• [Assignment] Read the lines below. Copy out any that hold the string "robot".

BEGIN The input

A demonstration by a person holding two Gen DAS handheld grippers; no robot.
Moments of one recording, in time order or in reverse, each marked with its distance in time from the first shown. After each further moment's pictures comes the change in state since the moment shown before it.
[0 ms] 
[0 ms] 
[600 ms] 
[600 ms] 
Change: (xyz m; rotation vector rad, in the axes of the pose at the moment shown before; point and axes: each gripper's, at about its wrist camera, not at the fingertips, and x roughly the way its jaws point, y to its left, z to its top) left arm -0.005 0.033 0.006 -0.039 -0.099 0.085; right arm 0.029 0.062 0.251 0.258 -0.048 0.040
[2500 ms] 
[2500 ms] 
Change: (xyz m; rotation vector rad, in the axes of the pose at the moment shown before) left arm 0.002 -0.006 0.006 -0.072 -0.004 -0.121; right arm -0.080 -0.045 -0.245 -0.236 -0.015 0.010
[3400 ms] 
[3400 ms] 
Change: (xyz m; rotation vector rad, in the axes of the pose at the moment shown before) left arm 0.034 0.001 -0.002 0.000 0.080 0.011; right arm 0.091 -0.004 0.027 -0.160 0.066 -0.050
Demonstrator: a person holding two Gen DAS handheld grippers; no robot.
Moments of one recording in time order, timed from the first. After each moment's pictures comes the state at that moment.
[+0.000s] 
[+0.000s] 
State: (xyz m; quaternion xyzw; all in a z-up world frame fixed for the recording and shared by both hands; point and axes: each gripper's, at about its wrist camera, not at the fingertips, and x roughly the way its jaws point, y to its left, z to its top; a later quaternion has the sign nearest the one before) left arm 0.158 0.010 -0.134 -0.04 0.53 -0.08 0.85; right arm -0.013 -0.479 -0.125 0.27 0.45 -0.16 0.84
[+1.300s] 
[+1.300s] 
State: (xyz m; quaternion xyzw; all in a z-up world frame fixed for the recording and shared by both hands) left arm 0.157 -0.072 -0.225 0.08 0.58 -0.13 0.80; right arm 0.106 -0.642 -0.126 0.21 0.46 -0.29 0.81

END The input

• [Solution to this exercise]
A demonstration by a person holding two Gen DAS handheld grippers; no robot.
Demonstrator: a person holding two Gen DAS handheld grippers; no robot.

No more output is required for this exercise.